• Requirement
The records need to be set down again exactly as they appear.

• Supplied records
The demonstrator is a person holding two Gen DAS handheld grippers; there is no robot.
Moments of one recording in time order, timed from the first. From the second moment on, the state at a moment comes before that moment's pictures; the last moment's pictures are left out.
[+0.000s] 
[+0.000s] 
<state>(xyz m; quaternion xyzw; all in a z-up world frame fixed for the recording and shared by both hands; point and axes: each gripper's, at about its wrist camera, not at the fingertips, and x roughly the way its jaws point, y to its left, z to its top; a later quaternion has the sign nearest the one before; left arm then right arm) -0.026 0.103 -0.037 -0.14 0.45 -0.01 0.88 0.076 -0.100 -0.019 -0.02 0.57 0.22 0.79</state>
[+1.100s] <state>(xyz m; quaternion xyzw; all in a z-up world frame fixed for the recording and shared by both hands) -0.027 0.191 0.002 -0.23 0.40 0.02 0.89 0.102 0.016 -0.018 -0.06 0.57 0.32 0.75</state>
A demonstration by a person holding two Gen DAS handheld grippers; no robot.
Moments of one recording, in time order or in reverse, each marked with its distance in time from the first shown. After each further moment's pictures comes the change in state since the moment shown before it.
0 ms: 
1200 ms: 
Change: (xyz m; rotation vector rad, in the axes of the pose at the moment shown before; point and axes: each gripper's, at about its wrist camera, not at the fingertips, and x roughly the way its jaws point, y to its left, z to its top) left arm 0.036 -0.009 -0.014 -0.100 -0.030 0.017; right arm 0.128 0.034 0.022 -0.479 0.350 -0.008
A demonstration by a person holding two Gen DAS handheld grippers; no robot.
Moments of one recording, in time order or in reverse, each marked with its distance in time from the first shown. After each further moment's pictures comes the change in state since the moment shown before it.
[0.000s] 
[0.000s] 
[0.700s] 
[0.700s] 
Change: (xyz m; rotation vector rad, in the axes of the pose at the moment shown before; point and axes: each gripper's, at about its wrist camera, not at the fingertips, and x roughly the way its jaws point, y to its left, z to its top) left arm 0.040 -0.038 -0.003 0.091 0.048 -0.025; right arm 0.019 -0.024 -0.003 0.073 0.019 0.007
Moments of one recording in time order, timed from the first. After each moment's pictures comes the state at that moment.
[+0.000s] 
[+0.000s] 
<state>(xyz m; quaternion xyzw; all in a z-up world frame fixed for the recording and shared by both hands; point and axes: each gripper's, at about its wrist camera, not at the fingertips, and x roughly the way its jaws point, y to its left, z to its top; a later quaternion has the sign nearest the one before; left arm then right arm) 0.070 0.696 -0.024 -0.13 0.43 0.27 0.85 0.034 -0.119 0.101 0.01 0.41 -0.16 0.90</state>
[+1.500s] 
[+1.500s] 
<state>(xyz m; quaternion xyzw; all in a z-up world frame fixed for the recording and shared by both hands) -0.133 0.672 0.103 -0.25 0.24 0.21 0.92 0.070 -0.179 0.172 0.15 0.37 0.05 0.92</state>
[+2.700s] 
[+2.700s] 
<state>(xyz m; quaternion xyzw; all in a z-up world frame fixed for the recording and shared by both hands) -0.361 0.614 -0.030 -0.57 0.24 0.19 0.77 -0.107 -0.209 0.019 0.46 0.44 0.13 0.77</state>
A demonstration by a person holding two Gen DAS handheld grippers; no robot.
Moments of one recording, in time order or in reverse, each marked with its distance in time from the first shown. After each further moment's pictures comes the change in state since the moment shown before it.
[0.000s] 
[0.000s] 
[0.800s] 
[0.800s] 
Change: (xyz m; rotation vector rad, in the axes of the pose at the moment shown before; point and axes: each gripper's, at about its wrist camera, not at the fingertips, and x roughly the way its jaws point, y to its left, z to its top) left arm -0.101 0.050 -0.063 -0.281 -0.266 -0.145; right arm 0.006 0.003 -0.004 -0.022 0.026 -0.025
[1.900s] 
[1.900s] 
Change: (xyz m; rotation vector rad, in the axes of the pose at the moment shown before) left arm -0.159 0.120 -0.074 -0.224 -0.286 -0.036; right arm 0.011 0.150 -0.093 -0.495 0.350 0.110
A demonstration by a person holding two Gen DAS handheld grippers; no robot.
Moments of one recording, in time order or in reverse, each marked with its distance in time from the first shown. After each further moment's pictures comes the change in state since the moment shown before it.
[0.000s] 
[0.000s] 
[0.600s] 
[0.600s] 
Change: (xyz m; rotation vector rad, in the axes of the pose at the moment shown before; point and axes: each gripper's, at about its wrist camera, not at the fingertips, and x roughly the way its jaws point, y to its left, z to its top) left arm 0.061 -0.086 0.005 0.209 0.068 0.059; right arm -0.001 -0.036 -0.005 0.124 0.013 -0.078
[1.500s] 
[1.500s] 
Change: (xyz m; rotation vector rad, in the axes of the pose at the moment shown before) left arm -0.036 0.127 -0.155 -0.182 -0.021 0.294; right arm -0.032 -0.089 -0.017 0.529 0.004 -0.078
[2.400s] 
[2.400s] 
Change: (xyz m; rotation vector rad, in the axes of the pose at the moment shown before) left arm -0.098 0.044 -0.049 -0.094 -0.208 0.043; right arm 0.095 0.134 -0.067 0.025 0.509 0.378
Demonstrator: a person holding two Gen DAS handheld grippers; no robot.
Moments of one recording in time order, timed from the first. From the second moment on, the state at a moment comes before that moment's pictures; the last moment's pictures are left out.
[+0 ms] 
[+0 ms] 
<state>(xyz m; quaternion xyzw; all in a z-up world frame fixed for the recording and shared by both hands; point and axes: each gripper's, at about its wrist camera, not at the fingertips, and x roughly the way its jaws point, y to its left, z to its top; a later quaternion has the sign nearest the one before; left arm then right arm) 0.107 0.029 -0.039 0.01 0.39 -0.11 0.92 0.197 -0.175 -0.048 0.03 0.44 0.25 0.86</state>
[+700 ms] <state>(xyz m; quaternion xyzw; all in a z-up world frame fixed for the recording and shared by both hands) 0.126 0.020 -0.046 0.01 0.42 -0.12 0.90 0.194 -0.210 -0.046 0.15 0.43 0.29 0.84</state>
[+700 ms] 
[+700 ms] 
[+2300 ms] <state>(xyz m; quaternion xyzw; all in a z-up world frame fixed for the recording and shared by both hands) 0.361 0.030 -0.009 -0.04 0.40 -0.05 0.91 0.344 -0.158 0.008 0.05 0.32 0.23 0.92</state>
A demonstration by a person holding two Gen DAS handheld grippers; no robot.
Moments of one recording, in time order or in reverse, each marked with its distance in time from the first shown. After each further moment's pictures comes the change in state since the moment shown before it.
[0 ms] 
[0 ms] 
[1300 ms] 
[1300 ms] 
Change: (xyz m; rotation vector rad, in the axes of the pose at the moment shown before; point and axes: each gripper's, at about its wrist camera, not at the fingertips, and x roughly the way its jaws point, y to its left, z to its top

• Result of this exercise
The demonstrator is a person holding two Gen DAS handheld grippers; there is no robot.
Moments of one recording in time order, timed from the first. From the second moment on, the state at a moment comes before that moment's pictures; the last moment's pictures are left out.
[+0.000s] 
[+0.000s] 
<state>(xyz m; quaternion xyzw; all in a z-up world frame fixed for the recording and shared by both hands; point and axes: each gripper's, at about its wrist camera, not at the fingertips, and x roughly the way its jaws point, y to its left, z to its top; a later quaternion has the sign nearest the one before; left arm then right arm) -0.026 0.103 -0.037 -0.14 0.45 -0.01 0.88 0.076 -0.100 -0.019 -0.02 0.57 0.22 0.79</state>
[+1.100s] <state>(xyz m; quaternion xyzw; all in a z-up world frame fixed for the recording and shared by both hands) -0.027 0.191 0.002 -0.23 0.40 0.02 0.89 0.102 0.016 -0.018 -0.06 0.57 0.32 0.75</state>
A demonstration by a person holding two Gen DAS handheld grippers; no robot.
Moments of one recording, in time order or in reverse, each marked with its distance in time from the first shown. After each further moment's pictures comes the change in state since the moment shown before it.
0 ms: 
1200 ms: 
Change: (xyz m; rotation vector rad, in the axes of the pose at the moment shown before; point and axes: each gripper's, at about its wrist camera, not at the fingertips, and x roughly the way its jaws point, y to its left, z to its top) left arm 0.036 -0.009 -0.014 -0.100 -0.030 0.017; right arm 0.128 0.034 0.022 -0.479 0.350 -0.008
A demonstration by a person holding two Gen DAS handheld grippers; no robot.
Moments of one recording, in time order or in reverse, each marked with its distance in time from the first shown. After each further moment's pictures comes the change in state since the moment shown before it.
[0.000s] 
[0.000s] 
[0.700s] 
[0.700s] 
Change: (xyz m; rotation vector rad, in the axes of the pose at the moment shown before; point and axes: each gripper's, at about its wrist camera, not at the fingertips, and x roughly the way its jaws point, y to its left, z to its top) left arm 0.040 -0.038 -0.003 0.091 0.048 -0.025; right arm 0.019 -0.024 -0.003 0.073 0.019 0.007
Moments of one recording in time order, timed from the first. After each moment's pictures comes the state at that moment.
[+0.000s] 
[+0.000s] 
<state>(xyz m; quaternion xyzw; all in a z-up world frame fixed for the recording and shared by both hands; point and axes: each gripper's, at about its wrist camera, not at the fingertips, and x roughly the way its jaws point, y to its left, z to its top; a later quaternion has the sign nearest the one before; left arm then right arm) 0.070 0.696 -0.024 -0.13 0.43 0.27 0.85 0.034 -0.119 0.101 0.01 0.41 -0.16 0.90</state>
[+1.500s] 
[+1.500s] 
<state>(xyz m; quaternion xyzw; all in a z-up world frame fixed for the recording and shared by both hands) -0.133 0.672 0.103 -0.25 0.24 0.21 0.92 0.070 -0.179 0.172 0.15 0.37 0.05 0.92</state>
[+2.700s] 
[+2.700s] 
<state>(xyz m; quaternion xyzw; all in a z-up world frame fixed for the recording and shared by both hands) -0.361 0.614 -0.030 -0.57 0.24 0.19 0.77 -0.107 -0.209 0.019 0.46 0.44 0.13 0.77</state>
A demonstration by a person holding two Gen DAS handheld grippers; no robot.
Moments of one recording, in time order or in reverse, each marked with its distance in time from the first shown. After each further moment's pictures comes the change in state since the moment shown before it.
[0.000s] 
[0.000s] 
[0.800s] 
[0.800s] 
Change: (xyz m; rotation vector rad, in the axes of the pose at the moment shown before; point and axes: each gripper's, at about its wrist camera, not at the fingertips, and x roughly the way its jaws point, y to its left, z to its top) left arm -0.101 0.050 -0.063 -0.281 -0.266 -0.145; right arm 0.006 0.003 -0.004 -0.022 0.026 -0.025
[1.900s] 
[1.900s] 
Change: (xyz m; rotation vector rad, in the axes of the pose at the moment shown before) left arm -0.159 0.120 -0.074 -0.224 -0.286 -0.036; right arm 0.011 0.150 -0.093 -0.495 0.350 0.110
A demonstration by a person holding two Gen DAS handheld grippers; no robot.
Moments of one recording, in time order or in reverse, each marked with its distance in time from the first shown. After each further moment's pictures comes the change in state since the moment shown before it.
[0.000s] 
[0.000s] 
[0.600s] 
[0.600s] 
Change: (xyz m; rotation vector rad, in the axes of the pose at the moment shown before; point and axes: each gripper's, at about its wrist camera, not at the fingertips, and x roughly the way its jaws point, y to its left, z to its top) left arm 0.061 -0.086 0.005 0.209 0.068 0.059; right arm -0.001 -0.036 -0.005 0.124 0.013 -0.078
[1.500s] 
[1.500s] 
Change: (xyz m; rotation vector rad, in the axes of the pose at the moment shown before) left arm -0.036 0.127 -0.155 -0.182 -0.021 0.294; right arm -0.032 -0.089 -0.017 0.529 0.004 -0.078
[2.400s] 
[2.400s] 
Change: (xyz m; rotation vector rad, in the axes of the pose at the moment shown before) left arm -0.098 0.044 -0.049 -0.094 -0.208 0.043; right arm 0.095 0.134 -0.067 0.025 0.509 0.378
Demonstrator: a person holding two Gen DAS handheld grippers; no robot.
Moments of one recording in time order, timed from the first. From the second moment on, the state at a moment comes before that moment's pictures; the last moment's pictures are left out.
[+0 ms] 
[+0 ms] 
<state>(xyz m; quaternion xyzw; all in a z-up world frame fixed for the recording and shared by both hands; point and axes: each gripper's, at about its wrist camera, not at the fingertips, and x roughly the way its jaws point, y to its left, z to its top; a later quaternion has the sign nearest the one before; left arm then right arm) 0.107 0.029 -0.039 0.01 0.39 -0.11 0.92 0.197 -0.175 -0.048 0.03 0.44 0.25 0.86</state>
[+700 ms] <state>(xyz m; quaternion xyzw; all in a z-up world frame fixed for the recording and shared by both hands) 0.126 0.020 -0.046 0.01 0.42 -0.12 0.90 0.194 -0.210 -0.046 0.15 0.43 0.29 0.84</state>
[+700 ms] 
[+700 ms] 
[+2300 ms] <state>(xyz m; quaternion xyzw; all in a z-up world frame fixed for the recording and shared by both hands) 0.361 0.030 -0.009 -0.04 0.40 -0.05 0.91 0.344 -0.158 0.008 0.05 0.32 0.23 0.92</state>
A demonstration by a person holding two Gen DAS handheld grippers; no robot.
Moments of one recording, in time order or in reverse, each marked with its distance in time from the first shown. After each further moment's pictures comes the change in state since the moment shown before it.
[0 ms] 
[0 ms] 
[1300 ms] 
[1300 ms] 
Change: (xyz m; rotation vector rad, in the axes of the pose at the moment shown before; point and axes: each gripper's, at about its wrist camera, not at the fingertips, and x roughly the way its jaws point, y to its left, z to its top

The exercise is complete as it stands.